Labouring over holiday cancellation
OPINION: Take any public holiday, and fault can be found with it.
Anniversary days celebrate provincial identities that mean very little any more, even on the sports field.
Queen’s Birthday is not even held on the monarch’s actual birthday, but on a day in Britain’s midsummer more likely to provide fine weather for the Trooping of the Colour.
Every year, we observe three holidays to commemorate the birth, death and resurrection of a deity worshipped by a shrinking ratio of New Zealanders. One could go on.
Anzac Day commemorates our history of military sacrifice. Yet there is a ritualised focus on Gallipoli, while other WW1 battles where New Zealanders made the supreme sacrifice go comparatively unmarked. Not to mention the relative lack of attention paid to New Zealand’s role in significant WWII battles such as El Alamein and Cassino.
All this is an indirect way of addressing the comments made last week by National Party leader Christopher Luxon. Because Matariki has been made a national holiday, Luxon claimed, an existing holiday needs to be abolished, so why not scrap Labour Day? Amid general incredulity, Luxon then walked back his comments.
In reality, of course, there is no set quota of holidays that must be kept in perpetual balance. To claim, as Luxon also did, that Matariki would cost business $450 million, was challenged by some, in that the calculation appeared to omit what holidaymakers spend on tourism activities and in retail outlets.
In any case, the same bookkeeping exercise could be applied to any holiday occasion. What’s the price of Easter? What’s the economic cost of shutting down and giving workers time off to celebrate the birth of Christ?

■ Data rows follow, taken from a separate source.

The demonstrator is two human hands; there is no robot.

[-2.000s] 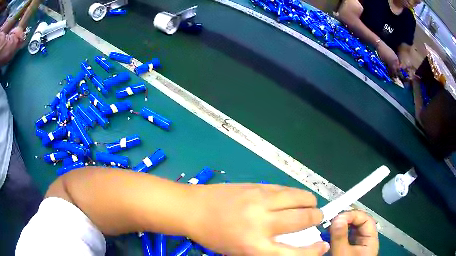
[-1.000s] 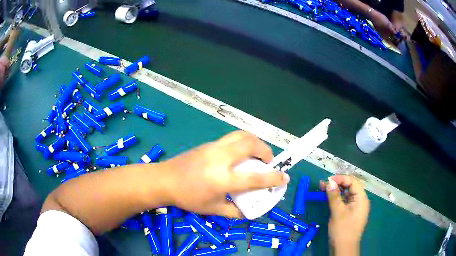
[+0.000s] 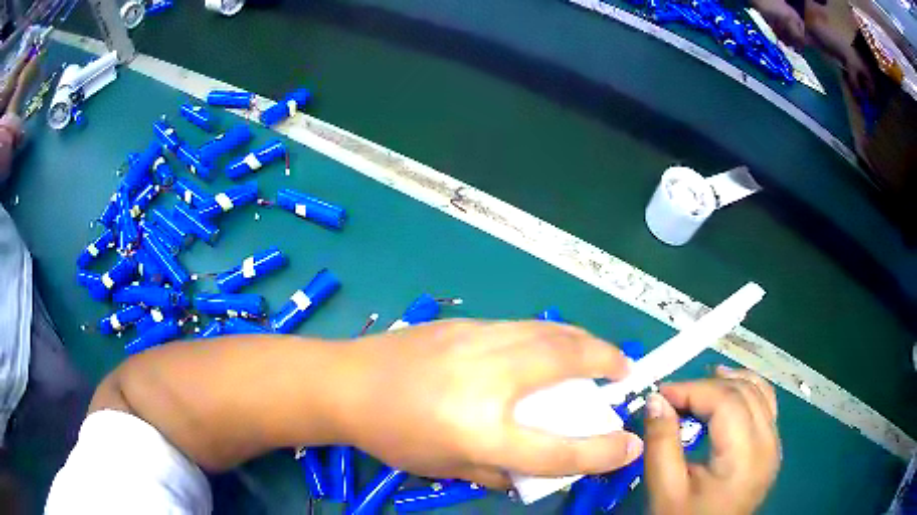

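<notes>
My left hand holds a white unit body, its pale flat handle pointing up and right over the metal strip. My right hand is at the right side of the unit, thumb and finger pinched on a tiny white plug close to where the handle meets the cup. Blue battery parts show beside and behind these fingers. The board and the exact contact of plug and socket are hidden. Loose blue batteries lie on the green bench, several under my left arm.
A worn whitish metal strip separates bench and dark green belt. A white unit stands on the belt. Another unit lies at the far left. More batteries and another person's hand are at the top right.
My left hand first drew the unit left and tilted it, then brought it back against my right fingertips. The belt unit has moved up and left.
</notes>
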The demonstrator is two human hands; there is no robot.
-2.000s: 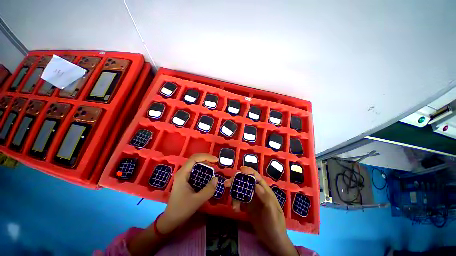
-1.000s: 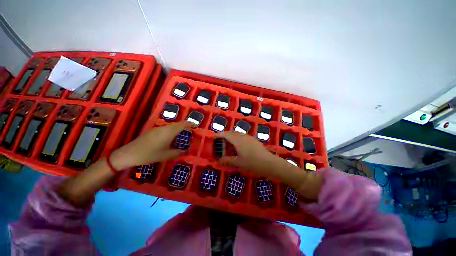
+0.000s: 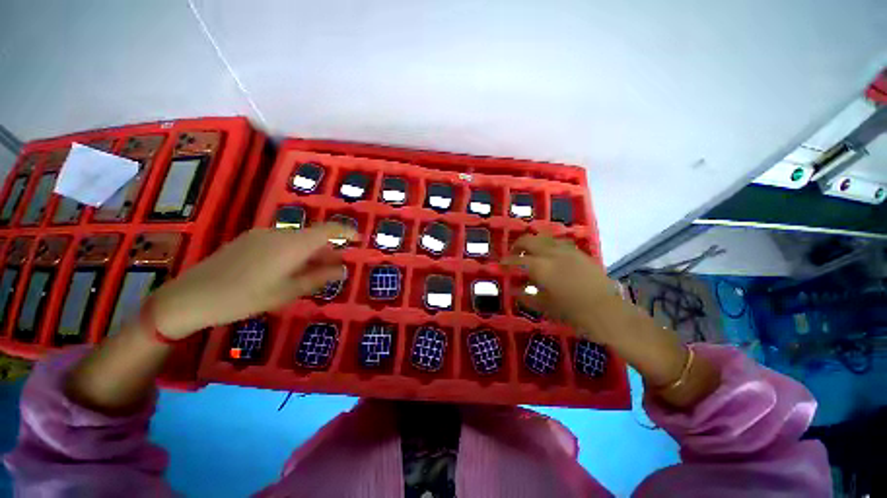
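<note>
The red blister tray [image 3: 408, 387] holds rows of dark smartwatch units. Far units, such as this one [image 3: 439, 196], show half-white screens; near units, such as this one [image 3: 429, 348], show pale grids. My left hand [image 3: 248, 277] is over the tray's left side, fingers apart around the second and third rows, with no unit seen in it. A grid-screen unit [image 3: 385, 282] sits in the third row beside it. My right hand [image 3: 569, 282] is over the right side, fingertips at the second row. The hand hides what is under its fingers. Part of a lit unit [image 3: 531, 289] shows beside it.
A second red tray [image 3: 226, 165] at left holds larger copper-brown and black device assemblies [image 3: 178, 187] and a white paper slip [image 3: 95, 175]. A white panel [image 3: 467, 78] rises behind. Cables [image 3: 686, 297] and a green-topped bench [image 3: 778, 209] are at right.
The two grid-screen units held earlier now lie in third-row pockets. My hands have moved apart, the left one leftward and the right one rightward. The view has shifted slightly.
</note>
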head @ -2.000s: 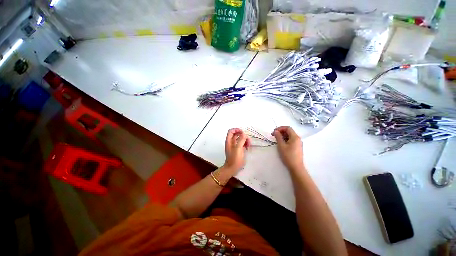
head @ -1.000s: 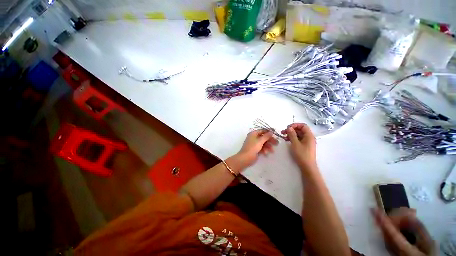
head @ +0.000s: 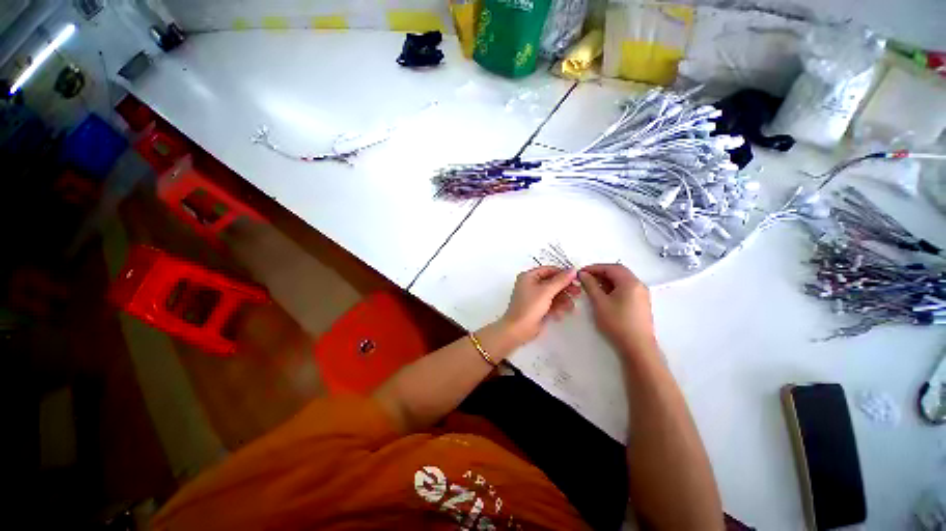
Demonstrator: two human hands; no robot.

If public holidays do have a net cost, it is hard to see why Labour Day should be singled out as the prime offender.
Ultimately, of course, holidays are their own justification. They provide therapeutic relief from the grind of making a living. Plus, we’ve earned these holidays, and more. Compared to the OECD average, New Zealanders work longer hours, reportedly equivalent to 15 extra days at work each year. Cancel Labour Weekend and there would be no national holiday break during the 180 days between Matariki in late June, and Christmas.

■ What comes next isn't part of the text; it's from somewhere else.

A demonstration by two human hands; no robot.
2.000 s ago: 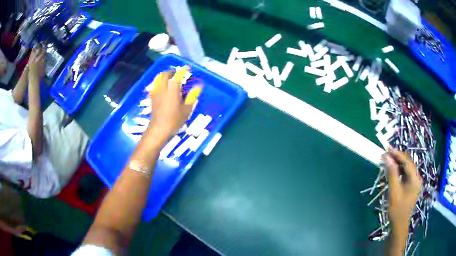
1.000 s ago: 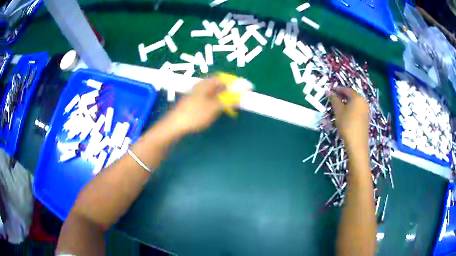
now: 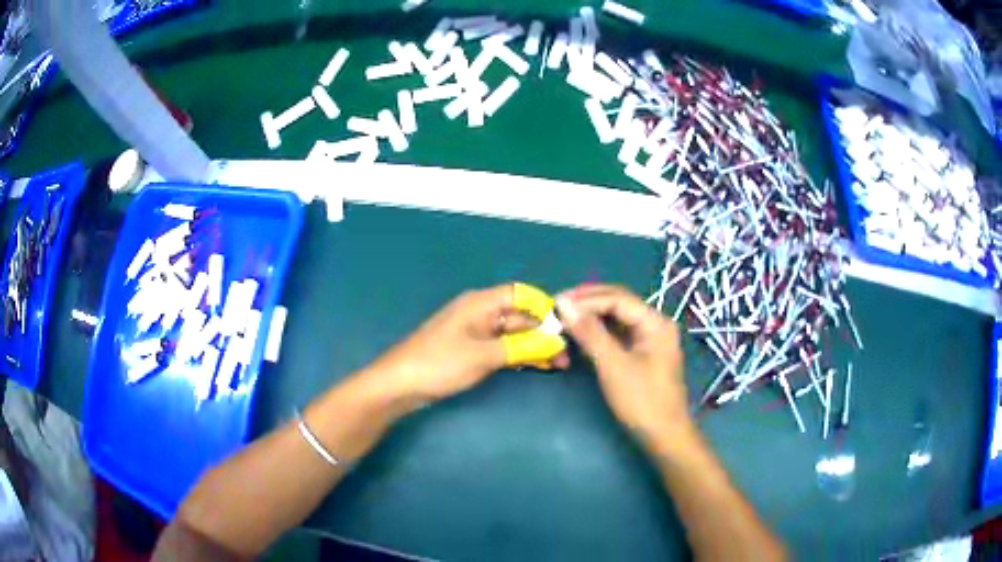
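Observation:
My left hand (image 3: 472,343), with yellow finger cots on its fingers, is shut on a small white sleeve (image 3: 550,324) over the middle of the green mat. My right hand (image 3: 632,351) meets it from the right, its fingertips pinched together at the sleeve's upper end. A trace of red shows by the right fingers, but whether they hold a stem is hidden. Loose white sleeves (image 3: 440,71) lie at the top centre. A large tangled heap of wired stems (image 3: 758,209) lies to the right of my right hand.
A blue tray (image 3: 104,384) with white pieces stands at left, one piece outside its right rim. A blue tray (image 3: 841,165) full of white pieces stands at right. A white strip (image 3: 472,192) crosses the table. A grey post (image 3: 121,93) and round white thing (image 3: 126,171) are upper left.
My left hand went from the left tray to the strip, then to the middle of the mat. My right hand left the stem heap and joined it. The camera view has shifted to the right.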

Labour Day was created in 1890 to celebrate New Zealand’s achievement (50 years earlier) of the 40-hour working week. The fact that a centre-right politician should even fleetingly suggest the abolition of Labour weekend spoke volumes. In similar vein, Business New Zealand has opposed Fair Pay Agreements, on the grounds that wages would be likely to rise as a consequence!

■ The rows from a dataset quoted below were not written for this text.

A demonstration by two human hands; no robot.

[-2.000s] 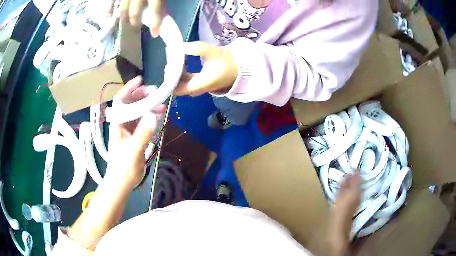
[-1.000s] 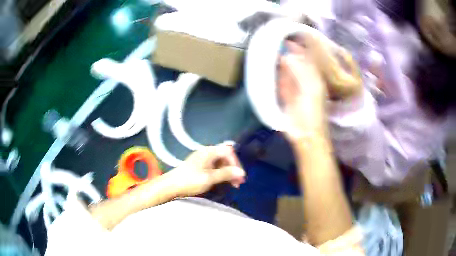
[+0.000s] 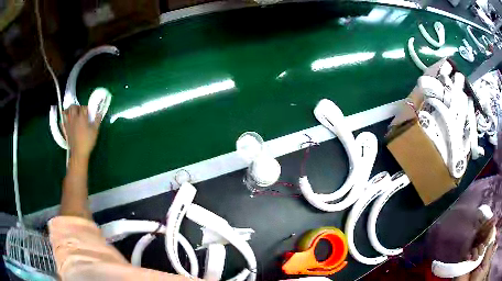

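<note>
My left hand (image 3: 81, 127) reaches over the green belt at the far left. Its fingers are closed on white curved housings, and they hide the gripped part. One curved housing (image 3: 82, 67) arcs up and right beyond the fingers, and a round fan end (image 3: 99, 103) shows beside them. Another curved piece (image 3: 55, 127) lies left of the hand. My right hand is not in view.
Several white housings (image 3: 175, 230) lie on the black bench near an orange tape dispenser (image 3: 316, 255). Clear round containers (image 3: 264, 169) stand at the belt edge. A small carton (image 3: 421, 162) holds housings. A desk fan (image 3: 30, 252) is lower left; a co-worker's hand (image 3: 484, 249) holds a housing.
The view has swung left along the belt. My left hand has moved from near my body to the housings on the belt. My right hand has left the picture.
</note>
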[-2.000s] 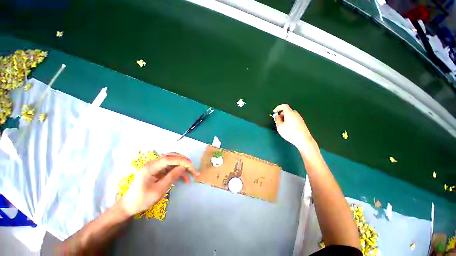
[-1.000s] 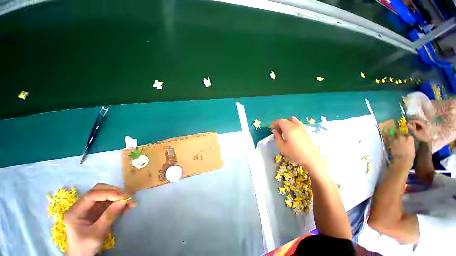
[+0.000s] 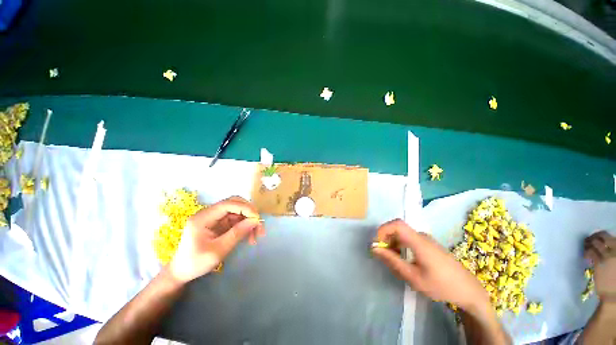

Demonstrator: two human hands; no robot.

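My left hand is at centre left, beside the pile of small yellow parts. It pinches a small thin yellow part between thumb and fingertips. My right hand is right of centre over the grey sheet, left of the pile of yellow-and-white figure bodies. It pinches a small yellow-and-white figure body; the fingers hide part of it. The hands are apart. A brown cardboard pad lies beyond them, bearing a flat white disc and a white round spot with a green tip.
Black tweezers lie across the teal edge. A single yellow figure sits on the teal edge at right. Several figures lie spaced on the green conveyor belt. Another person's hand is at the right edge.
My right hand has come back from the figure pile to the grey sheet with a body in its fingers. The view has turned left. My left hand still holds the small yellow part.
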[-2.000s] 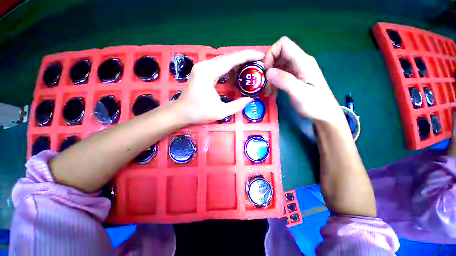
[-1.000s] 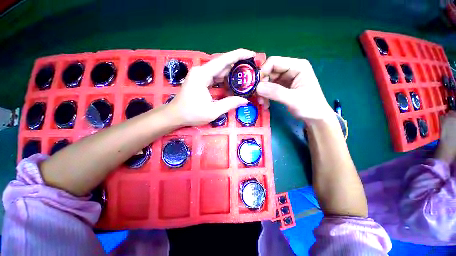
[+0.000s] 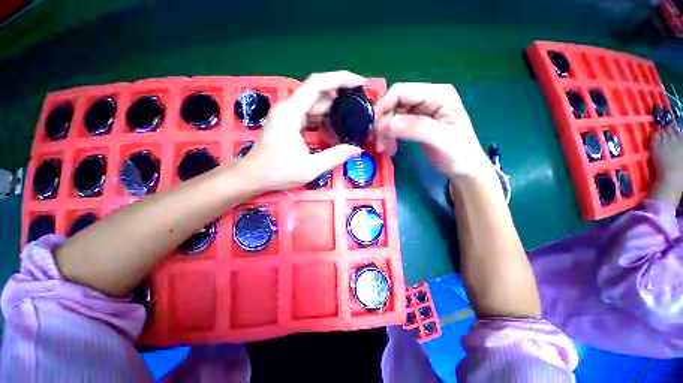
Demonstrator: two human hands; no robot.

Of late, politicians of every stripe have been claiming to feel compassion for families faced with the rising cost of living. Yet it is hard to find compassion in a stance that opposes higher wages, and a levelling of the workplace playing field. Nor is there much appreciation of history in the suggestion that we should stop celebrating the humane working conditions that earlier generations fought for and won.
In that respect, even thinking it would be a good idea to cancel Labour weekend ran the risk of looking like a desire to turn back the clock.